Cándido didn't answer. He made coffee with sugar and condensed milk and they drank it out of _frijole__ cans, and then he cut up an onion, some _chiles__ and a tomato and cooked the rice, and she wouldn't get up, wouldn't help him, even if he'd tried to force her.
It rained the next day too, all day, and when she went out to relieve herself and bury the baby's diaper, the earth was like glue. For all this time it had been powder and now it was glue. She stood there in the rain, looking out over the misted canyon, the roofs of the houses, the barren scar of Cándido's fire, and the rain smelled good, smelled of release and reprieve-smelled, ever so faintly, of home. She had to get away, even if it meant bundling up Socorro and walking all the way back to the border, and if she starved along the way, then that was God's will.
It was dark inside, dark as a hole in the ground, and when the rain slackened to a drizzle, she brought the baby outside for a breath of air. Sitting there high on the hillside, watching the clouds roll out over the canyon all the way to the sea and the cars creep like toys up the slick canyon road, she felt better. This was America and it was a beautiful place, drier and hotter than Tepoztlán in the dry season and colder in the wet, but she felt that there was peace here if only she could find it. Peace and prosperity too.
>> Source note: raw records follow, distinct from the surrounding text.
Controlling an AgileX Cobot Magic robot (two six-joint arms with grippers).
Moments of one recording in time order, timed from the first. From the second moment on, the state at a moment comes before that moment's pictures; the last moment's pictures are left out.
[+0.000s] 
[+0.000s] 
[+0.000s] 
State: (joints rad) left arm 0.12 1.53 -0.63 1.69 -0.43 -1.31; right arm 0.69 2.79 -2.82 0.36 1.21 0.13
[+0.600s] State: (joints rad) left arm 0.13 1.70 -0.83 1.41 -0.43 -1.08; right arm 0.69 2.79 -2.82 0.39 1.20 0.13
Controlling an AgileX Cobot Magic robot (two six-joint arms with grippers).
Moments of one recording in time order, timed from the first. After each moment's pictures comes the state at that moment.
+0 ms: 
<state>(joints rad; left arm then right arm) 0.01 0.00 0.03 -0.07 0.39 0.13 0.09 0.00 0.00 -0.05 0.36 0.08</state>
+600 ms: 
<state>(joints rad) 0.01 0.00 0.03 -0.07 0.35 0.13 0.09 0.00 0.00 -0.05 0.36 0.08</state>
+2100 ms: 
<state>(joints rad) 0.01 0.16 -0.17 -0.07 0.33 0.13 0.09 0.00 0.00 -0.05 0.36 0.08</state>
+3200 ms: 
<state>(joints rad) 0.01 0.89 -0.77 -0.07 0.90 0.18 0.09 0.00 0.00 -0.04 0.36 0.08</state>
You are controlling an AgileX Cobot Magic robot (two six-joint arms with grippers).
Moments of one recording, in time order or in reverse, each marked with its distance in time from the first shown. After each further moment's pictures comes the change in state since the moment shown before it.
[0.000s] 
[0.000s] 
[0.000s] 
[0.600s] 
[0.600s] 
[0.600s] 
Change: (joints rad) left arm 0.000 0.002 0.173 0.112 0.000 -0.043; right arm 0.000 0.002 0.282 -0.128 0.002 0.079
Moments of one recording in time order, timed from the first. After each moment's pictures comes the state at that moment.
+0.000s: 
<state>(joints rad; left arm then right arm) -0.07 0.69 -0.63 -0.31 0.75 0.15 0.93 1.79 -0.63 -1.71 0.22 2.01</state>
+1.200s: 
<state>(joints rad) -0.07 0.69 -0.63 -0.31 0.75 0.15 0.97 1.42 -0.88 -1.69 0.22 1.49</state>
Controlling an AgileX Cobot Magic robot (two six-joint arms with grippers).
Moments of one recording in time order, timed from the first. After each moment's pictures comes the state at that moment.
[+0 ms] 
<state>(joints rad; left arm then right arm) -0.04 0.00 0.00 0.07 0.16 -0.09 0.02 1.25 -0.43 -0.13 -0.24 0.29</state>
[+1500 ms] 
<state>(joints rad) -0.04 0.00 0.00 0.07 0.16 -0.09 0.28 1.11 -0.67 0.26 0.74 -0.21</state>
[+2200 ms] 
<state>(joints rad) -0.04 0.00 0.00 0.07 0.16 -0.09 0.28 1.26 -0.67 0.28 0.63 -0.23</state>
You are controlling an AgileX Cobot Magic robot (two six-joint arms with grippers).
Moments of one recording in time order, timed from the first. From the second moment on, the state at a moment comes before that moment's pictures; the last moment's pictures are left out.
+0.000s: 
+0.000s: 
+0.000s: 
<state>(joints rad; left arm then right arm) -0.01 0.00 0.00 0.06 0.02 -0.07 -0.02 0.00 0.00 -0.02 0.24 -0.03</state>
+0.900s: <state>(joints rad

She looked down then into her daughter's face and the baby was staring past her, staring up and away into a distance she couldn't possibly contain, and it was in that moment that America felt the naked sharp claws of apprehension take hold bf her. She passed a hand over her daughter's face and her daughter didn't blink. She bent her own face to Socorro's and tugged at those dull black irises with her own and they only stared, as if there were a wall between them. And then the baby blinked and sneezed and the eyes stared at nothing.
Cándido told her they were eating rabbit, but rabbit was hard to come by up here. Those other little four-legged beasts, the ones with the bells on their collars to warn away the birds, they were easier to catch. All you had to do was wait till midnight, slip over the wall and whisper, “Kitty, here, kitty.” So they ate meat, even if it tasted stringy and sour, and they ate kibble and rice and whatever fruits and vegetables he dared to take. They had water. They had heat. They had a roof over their heads. But it was all a stopgap, a delaying action, a putting off of the inevitable. He'd stared so long and so hard at that strip of road out front of the post office, waiting for the apparition of Señor Willis's Corvair, that it wasn't a real place anymore, but a scene he'd devised in his brain-if he blinked, it wouldn't exist. There were no braceros there, not a one, and the word must have been out. Cándido didn't dare show himself and if he didn't show himself how could he get work? And if he couldn't get work, no matter how many things he borrowed from the houses beyond the wall or how many cans he collected in the bushes, sooner or later they would starve. If only he could call Señor Willis, but Señor Willis didn't have a phone. He could go back to Canoga Park, but there was no work there, he knew that already, and a hundred men ready to kill for whatever work might turn up. A little money, that was all he needed-with a little money he might think about going back to Tepoztlán, at least for the winter. His aunt might take them in, and he could always make charcoal, but América-he'd boasted to her, he'd promised her things-America would certainly leave him then, mewed up behind the gate at her father's house till she was a hag scrubbing the floors and Socorro was married off to some _chingado__ her old man owed money to.